🤖 AI Summary
This study addresses the lack of empirical evaluation of large language models (LLMs) in STRIDE threat modeling, particularly for structured threat classification in 5G network security. Method: We systematically assess five state-of-the-art LLMs—including GPT-4, Claude, and Llama—using a novel prompt engineering framework integrating few-shot learning, chain-of-thought reasoning, role-based prompting, and strict output formatting constraints. Contribution/Results: Results reveal substantial performance disparities across STRIDE categories (41%–89% accuracy for Spoofing, Tampering, etc.), exposing inherent model biases and domain knowledge gaps. Performance is shown to depend jointly on threat semantic complexity and training data distribution. We propose a cybersecurity-oriented LLM optimization framework, empirically validating that domain-adapted prompting and lightweight fine-tuning significantly enhance classification robustness. This work establishes a methodological foundation and practical pathway for deploying LLMs in automated, scalable threat modeling.
📝 Abstract
Artificial Intelligence (AI) is expected to be an integral part of next-generation AI-native 6G networks.
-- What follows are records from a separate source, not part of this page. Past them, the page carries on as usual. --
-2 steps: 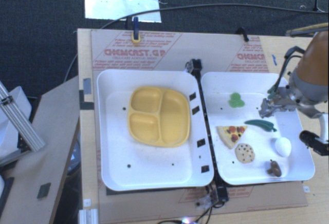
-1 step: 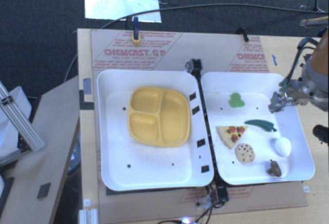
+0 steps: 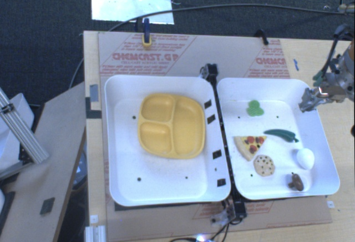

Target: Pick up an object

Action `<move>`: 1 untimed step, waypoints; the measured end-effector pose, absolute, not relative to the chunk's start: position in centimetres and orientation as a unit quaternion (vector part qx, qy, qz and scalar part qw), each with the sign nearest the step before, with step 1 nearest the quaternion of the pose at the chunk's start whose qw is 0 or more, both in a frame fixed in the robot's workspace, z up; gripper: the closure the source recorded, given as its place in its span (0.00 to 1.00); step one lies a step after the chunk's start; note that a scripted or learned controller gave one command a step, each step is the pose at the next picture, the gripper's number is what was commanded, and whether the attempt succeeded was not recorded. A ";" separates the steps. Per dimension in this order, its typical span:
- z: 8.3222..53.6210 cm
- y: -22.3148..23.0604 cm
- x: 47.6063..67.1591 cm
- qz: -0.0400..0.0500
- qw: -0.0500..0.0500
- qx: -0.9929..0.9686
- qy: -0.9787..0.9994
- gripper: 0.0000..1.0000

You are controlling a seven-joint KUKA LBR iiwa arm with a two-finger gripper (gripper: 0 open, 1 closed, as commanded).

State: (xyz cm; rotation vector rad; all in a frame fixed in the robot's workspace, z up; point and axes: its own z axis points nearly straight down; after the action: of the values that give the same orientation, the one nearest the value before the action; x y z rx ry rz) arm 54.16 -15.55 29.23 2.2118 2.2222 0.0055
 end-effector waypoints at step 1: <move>28.9 -10.7 55.4 0.001 0.001 0.704 0.710 1.00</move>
State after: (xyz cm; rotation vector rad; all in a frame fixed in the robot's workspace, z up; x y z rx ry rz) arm 55.38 -10.74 28.91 2.2100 2.2296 0.0040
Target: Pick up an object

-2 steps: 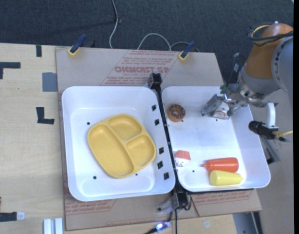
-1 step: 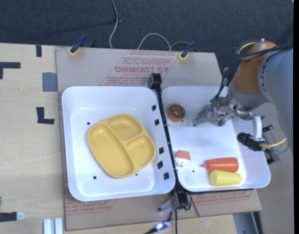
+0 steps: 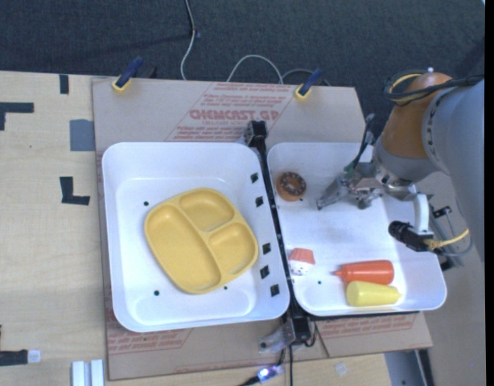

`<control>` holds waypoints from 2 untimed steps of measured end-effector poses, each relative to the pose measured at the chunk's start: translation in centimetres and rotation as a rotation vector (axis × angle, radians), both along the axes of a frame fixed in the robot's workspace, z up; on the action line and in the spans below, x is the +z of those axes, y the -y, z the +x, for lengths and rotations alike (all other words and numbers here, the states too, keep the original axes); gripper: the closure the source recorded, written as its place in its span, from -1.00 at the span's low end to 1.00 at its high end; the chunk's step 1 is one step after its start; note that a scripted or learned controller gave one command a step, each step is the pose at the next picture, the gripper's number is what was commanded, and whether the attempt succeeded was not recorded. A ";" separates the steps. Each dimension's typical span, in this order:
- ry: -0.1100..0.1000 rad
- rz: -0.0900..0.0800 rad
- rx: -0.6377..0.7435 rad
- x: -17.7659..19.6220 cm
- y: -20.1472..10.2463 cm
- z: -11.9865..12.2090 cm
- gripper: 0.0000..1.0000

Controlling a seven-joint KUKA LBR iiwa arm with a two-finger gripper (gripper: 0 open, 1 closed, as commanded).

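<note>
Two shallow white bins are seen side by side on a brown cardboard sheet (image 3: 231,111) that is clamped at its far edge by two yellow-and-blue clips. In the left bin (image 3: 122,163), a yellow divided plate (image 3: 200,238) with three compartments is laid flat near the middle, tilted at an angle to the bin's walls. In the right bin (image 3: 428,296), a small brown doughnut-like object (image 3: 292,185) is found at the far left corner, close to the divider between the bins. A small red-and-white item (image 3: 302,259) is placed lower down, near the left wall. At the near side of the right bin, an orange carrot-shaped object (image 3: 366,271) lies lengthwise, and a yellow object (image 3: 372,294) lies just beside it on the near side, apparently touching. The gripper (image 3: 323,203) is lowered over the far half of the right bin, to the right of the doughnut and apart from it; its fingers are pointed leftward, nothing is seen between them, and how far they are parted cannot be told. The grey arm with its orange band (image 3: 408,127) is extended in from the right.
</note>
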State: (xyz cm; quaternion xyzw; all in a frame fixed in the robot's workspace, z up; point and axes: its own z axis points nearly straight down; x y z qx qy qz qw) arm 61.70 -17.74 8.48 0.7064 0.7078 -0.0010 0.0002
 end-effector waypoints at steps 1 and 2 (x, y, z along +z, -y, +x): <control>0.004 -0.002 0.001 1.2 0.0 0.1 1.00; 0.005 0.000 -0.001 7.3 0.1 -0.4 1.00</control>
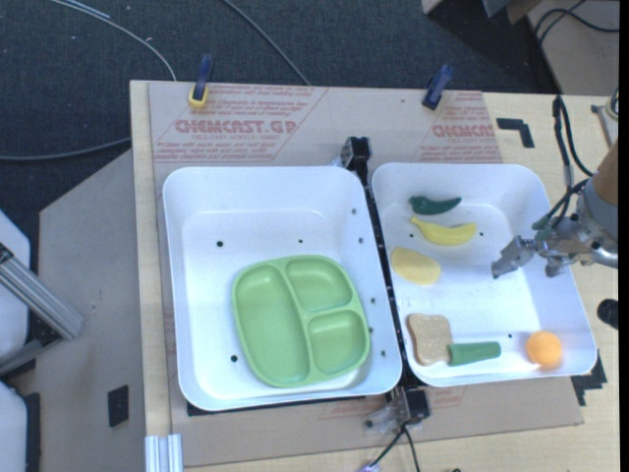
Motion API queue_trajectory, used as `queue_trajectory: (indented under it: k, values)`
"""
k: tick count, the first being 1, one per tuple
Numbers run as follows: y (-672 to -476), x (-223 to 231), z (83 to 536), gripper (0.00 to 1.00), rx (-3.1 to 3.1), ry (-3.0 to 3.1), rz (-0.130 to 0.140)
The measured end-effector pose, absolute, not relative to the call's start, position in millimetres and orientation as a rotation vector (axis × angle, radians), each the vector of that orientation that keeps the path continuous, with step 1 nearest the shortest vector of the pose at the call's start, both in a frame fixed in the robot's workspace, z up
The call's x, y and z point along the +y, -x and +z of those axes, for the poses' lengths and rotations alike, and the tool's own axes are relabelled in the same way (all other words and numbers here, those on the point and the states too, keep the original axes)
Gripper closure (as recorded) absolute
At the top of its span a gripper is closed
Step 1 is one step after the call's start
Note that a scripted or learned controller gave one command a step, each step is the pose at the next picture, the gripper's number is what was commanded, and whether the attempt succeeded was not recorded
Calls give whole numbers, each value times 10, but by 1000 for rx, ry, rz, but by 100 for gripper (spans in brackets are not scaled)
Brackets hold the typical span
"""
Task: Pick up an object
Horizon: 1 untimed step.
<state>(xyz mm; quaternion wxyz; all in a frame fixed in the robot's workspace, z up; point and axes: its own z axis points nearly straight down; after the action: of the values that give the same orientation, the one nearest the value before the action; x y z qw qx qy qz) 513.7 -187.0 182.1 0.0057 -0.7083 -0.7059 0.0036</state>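
Where the bench [98,264] stood on dark carpet [79,28], a printed cardboard sheet [295,121] covered its top, held at the far edge by a yellow clamp [200,88] and a blue clamp [437,87]; thin cables [118,28] trailed across the carpet beyond; two white bins lay side by side on the sheet, touching along their inner walls. Left bin [197,224]: a green divided plate [300,318] with three compartments lay towards the near side. Right bin [521,180]: a dark green item [433,205] lay at the far end, a banana [443,231] just beside it, a pale yellow lump [416,266] nearer the inner wall, a bread slice [429,337] at the near left with a green block [475,352] touching it, and an orange ball [544,349] in the near right corner. Gripper [526,260]: it reached in from the right over the bin's right half, its fingers apart and clamped on nothing; the banana lay to its left and apart from it; the ball lay nearer the camera, apart from it also.
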Motion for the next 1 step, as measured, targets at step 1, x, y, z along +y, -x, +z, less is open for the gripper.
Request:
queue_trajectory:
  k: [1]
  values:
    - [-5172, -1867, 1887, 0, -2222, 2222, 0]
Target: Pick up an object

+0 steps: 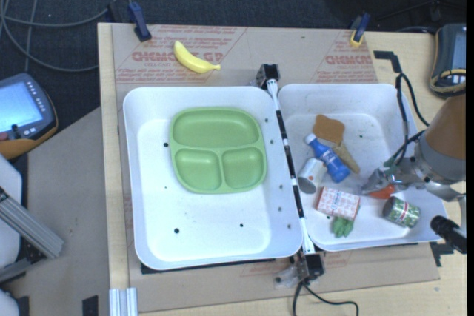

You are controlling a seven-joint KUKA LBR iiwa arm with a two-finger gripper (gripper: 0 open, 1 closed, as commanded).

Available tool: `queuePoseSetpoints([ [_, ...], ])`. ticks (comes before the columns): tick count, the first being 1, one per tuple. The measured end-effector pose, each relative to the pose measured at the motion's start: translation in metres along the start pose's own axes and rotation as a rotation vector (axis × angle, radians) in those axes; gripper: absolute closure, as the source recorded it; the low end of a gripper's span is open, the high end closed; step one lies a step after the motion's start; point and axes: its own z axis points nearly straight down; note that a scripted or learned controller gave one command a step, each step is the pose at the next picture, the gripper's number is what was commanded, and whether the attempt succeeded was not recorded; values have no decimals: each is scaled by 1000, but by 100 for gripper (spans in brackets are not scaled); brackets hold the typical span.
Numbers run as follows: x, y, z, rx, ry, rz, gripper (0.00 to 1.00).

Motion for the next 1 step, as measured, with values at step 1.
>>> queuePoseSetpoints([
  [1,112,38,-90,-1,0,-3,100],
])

With the prevalence of AI, researchers have identified numerous use cases of AI in network security. However, there are almost nonexistent studies that analyze the suitability of Large Language Models (LLMs) in network security. To fill this gap, we examine the suitability of LLMs in network security, particularly with the case study of STRIDE threat modeling. We utilize four prompting techniques with five LLMs to perform STRIDE classification of 5G threats. From our evaluation results, we point out key findings and detailed insights along with the explanation of the possible underlying factors influencing the behavior of LLMs in the modeling of certain threats. The numerical results and the insights support the necessity for adjusting and fine-tuning LLMs for network security use cases.